◆ REQUIRED WORK: Write out the whole listing exactly.

◆ DATA UNDER STUDY:
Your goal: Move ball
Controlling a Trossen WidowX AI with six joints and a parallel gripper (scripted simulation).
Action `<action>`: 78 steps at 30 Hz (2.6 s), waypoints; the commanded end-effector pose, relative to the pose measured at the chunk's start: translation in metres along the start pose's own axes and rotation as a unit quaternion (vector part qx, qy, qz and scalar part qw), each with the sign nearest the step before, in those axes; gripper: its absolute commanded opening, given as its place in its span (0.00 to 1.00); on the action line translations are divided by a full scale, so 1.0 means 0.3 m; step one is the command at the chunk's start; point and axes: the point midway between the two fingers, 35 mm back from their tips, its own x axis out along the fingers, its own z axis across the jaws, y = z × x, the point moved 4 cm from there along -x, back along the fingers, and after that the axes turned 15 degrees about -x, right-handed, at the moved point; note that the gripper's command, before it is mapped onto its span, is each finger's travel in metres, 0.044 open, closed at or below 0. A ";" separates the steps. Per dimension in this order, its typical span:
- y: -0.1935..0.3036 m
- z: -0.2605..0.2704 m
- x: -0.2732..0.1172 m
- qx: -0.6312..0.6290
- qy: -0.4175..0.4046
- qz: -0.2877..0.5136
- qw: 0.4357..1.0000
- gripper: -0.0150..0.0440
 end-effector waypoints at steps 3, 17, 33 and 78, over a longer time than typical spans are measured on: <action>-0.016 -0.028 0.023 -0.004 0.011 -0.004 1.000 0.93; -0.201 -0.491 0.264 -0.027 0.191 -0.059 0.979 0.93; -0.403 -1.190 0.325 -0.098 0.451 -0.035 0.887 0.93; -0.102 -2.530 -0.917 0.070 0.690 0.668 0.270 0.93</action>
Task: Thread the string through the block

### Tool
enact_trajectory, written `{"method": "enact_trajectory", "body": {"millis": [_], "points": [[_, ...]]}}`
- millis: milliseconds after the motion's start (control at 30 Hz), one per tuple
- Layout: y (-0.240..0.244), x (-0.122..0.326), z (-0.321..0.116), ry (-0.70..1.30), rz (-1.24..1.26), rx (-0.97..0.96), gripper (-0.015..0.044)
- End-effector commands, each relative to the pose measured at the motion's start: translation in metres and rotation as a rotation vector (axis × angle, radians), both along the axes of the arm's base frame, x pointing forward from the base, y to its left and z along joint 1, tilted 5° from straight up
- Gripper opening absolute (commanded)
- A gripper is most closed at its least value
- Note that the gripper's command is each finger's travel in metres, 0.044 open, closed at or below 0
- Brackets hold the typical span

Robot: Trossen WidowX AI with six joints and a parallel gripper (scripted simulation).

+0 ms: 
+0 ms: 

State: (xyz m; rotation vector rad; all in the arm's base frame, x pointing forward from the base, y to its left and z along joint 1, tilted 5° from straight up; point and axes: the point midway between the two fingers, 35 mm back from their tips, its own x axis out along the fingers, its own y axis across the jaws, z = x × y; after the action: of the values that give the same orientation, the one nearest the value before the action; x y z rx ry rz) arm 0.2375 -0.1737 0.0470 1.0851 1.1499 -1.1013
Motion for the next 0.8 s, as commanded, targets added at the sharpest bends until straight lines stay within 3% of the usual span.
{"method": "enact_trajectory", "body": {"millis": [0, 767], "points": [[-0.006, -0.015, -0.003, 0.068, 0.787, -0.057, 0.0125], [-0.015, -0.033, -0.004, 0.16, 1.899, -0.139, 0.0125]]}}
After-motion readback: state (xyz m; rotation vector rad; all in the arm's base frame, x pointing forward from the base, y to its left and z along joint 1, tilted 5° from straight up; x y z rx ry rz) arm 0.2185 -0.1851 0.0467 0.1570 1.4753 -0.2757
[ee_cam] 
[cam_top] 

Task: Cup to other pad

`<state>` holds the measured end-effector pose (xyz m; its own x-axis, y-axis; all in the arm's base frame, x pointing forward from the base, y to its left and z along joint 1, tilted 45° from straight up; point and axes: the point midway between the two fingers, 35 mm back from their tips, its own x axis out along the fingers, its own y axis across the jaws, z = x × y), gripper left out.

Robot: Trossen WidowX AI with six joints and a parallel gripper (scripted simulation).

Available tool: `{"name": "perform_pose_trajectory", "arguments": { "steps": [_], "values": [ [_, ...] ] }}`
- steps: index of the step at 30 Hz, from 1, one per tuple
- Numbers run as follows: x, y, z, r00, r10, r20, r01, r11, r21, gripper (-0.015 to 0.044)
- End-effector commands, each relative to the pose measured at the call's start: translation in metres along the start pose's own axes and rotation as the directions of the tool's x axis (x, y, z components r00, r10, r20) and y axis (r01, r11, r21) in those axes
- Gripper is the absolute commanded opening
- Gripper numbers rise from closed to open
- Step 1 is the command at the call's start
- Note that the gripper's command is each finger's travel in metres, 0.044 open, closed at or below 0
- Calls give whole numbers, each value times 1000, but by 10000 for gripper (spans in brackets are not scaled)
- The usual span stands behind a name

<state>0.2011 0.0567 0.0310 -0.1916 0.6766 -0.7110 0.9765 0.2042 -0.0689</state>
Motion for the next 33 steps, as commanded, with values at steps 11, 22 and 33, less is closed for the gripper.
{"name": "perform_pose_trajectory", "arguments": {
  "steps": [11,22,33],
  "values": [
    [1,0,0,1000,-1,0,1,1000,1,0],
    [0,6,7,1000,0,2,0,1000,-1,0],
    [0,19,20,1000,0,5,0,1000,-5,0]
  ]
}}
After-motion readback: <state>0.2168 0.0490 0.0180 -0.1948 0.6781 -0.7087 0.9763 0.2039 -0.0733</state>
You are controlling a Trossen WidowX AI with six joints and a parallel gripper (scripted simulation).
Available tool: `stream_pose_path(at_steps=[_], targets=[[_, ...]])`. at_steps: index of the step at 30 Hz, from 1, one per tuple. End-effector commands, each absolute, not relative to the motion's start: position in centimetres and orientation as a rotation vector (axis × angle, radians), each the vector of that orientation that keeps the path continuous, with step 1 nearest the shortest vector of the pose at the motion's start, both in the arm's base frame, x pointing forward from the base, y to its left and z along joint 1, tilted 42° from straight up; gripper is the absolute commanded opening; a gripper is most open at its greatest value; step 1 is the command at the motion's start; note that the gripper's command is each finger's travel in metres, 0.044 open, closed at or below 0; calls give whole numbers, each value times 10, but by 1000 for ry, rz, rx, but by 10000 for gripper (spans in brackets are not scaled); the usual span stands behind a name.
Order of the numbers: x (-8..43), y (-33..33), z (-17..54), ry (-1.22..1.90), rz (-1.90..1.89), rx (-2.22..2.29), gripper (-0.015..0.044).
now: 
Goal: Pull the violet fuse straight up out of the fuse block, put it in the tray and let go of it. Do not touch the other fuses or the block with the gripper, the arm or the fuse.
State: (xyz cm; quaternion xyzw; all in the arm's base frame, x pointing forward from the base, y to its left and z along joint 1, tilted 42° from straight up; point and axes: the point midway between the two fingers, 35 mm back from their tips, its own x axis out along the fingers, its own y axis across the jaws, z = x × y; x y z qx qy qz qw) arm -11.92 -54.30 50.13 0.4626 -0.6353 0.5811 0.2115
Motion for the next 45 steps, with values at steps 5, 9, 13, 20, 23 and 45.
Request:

◆ RESULT OF THE TASK:
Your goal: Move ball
Controlling a Trossen WidowX AI with six joints and a parallel gripper (scripted simulation).
Action `<action>`: 78 steps at 30 Hz (2.6 s), waypoints; the commanded end-effector pose, relative to the pose measured at the chunk's start: translation in metres along the start pose's own axes and rotation as a unit quaternion (vector part qx, qy, qz and scalar part qw), each with the sign nearest the step before, in those axes; gripper: its absolute commanded opening, given as its place in its span (0.00 to 1.00); on the action line translations are divided by a full scale, so 1.0 means 0.3 m; step one is the command at the chunk's start; point and axes: the point midway between the two fingers, 35 mm back from their tips, its own x axis out along the fingers, its own z axis across the jaws, y = z × x, the point moved 4 cm from there along -x, back along the fingers, and after that the axes turned 15 degrees about -x, right-handed, at the moved point; note that the gripper's command, before it is mapped onto its span, is each finger's travel in metres, 0.044 open, closed at or below 0. A ";" separates the steps. Per dimension in this order, its typical span:
- y: -0.1935..0.3036 m
- z: -0.2605..0.2704 m
- x: -0.2732..0.1172 m
- qx: -0.6312..0.6290
- qy: -0.4175..0.4046
- qz: -0.2877..0.5136
- qw: 0.4357..1.0000
- gripper: -0.0150..0.0440
 end-effector waypoints at steps 3, 17, 33 and 78, over a longer time than typical spans are measured on: <action>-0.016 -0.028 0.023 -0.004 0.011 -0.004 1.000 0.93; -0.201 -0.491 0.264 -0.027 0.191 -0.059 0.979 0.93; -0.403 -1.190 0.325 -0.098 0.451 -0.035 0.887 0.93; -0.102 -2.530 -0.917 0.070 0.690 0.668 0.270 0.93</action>
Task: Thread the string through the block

### Tool
enact_trajectory, written `{"method": "enact_trajectory", "body": {"millis": [_], "points": [[_, ...]]}}`
- millis: milliseconds after the motion's start (control at 30 Hz), one per tuple
- Layout: y (-0.240..0.244), x (-0.122..0.326), z (-0.321..0.116), ry (-0.70..1.30), rz (-1.24..1.26), rx (-0.97..0.96), gripper (-0.015..0.044)
- End-effector commands, each relative to the pose measured at the motion's start: translation in metres and rotation as a rotation vector (axis × angle, radians), both along the axes of the arm's base frame, x pointing forward from the base, y to its left and z along joint 1, tilted 5° from straight up
- Gripper opening absolute (commanded)
- A gripper is most closed at its least value
- Note that the gripper's command is each finger's travel in metres, 0.044 open, closed at or below 0
- Brackets hold the typical span

Robot: Trossen WidowX AI with six joints and a parallel gripper (scripted simulation).

+0 ms: 
+0 ms: 

State: (xyz m; rotation vector rad; all in the arm's base frame, x pointing forward from the base, y to its left and z along joint 1, tilted 5° from straight up; point and axes: the point midway between the two fingers, 35 mm back from their tips, its own x axis out along the fingers, its own y axis across the jaws, z = x × y; after the action: of the values that give the same orientation, the one nearest the value before the action; x y z rx ry rz) arm 0.2375 -0.1737 0.0470 1.0851 1.1499 -1.1013
Motion for the next 0.8 s, as commanded, targets added at the sharpest bends until straight lines stay within 3% of the usual span.
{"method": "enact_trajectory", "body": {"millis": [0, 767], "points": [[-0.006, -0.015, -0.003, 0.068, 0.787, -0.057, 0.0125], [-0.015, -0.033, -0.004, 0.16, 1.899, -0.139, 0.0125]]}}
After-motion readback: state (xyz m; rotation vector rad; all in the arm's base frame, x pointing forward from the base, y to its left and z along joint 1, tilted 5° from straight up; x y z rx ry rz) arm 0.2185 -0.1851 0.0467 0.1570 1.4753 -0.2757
[ee_cam] 
[cam_top] 

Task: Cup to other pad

`<state>` holds the measured end-effector pose (xyz m; its own x-axis, y-axis; all in the arm's base frame, x pointing forward from the base, y to its left and z along joint 1, tilted 45° from straight up; point and axes: the point midway between the two fingers, 35 mm back from their tips, its own x axis out along the fingers, its own y axis across the jaws, z = x × y), gripper left out.

Robot: Trossen WidowX AI with six joints and a parallel gripper (scripted simulation).

Available tool: `{"name": "perform_pose_trajectory", "arguments": { "steps": [_], "values": [ [_, ...] ] }}`
- steps: index of the step at 30 Hz, from 1, one per tuple
- Numbers run as follows: x, y, z, r00, r10, r20, r01, r11, r21, gripper (-0.015 to 0.044)
- End-effector commands, each relative to the pose measured at the call's start: translation in metres along the start pose's own axes and rotation as the directions of the tool's x axis (x, y, z components r00, r10, r20) and y axis (r01, r11, r21) in those axes
- Gripper is the absolute commanded opening
- Gripper numbers rise from closed to open
- Step 1 is the command at the call's start
- Note that the gripper's command is each finger's travel in metres, 0.044 open, closed at or below 0
- Calls give whole numbers, each value times 1000, but by 10000 for gripper (spans in brackets are not scaled)
- The usual span stands behind a name

<state>0.2011 0.0567 0.0310 -0.1916 0.6766 -0.7110 0.9765 0.2042 -0.0689</state>
Motion for the next 33 steps, as commanded, with values at steps 11, 22 and 33, less is closed for the gripper.
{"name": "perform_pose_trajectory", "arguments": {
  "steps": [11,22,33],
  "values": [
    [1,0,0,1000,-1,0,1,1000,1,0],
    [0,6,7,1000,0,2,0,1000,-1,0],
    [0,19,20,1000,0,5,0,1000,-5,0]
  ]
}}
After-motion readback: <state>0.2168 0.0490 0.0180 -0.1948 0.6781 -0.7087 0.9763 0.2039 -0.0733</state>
You are controlling a Trossen WidowX AI with six joints and a parallel gripper (scripted simulation).
Available tool: `stream_pose_path(at_steps=[_], targets=[[_, ...]])`. at_steps: index of the step at 30 Hz, from 1, one per tuple. End-effector commands, each absolute, not relative to the motion's start: position in centimetres and orientation as a rotation vector (axis × angle, radians), each the vector of that orientation that keeps the path continuous, with step 1 nearest the shortest vector of the pose at the motion's start, both in the arm's base frame, x pointing forward from the base, y to its left and z along joint 1, tilted 42° from straight up; gripper is the absolute commanded opening; a gripper is most open at its greatest value; step 1 is the command at the motion's start; note that the gripper's command is each finger's travel in metres, 0.044 open, closed at or below 0; calls give whole numbers, each value times 10, but by 1000 for ry, rz, rx, but by 10000 for gripper (spans in brackets are not scaled); the usual span stands behind a name.
Order of the numbers: x (-8..43), y (-33..33), z (-17..54), ry (-1.22..1.90), rz (-1.90..1.89), rx (-2.22..2.29), gripper (-0.015..0.044).
now: 
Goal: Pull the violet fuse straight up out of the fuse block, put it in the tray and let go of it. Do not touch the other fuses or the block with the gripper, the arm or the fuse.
State: (xyz cm; quaternion xyzw; all in the arm's base frame, x pointing forward from the base, y to its left and z along joint 1, tilted 42° from straight up; point and axes: the point midway between the two fingers, 35 mm back from their tips, its own x axis out along the fingers, its own y axis across the jaws, z = x × y; x y z qx qy qz qw) arm -11.92 -54.30 50.13 0.4626 -0.6353 0.5811 0.2115
Motion for the next 45 steps, with values at steps 5, 9, 13, 20, 23 and 45.
Request:

The work on this exercise has been completed.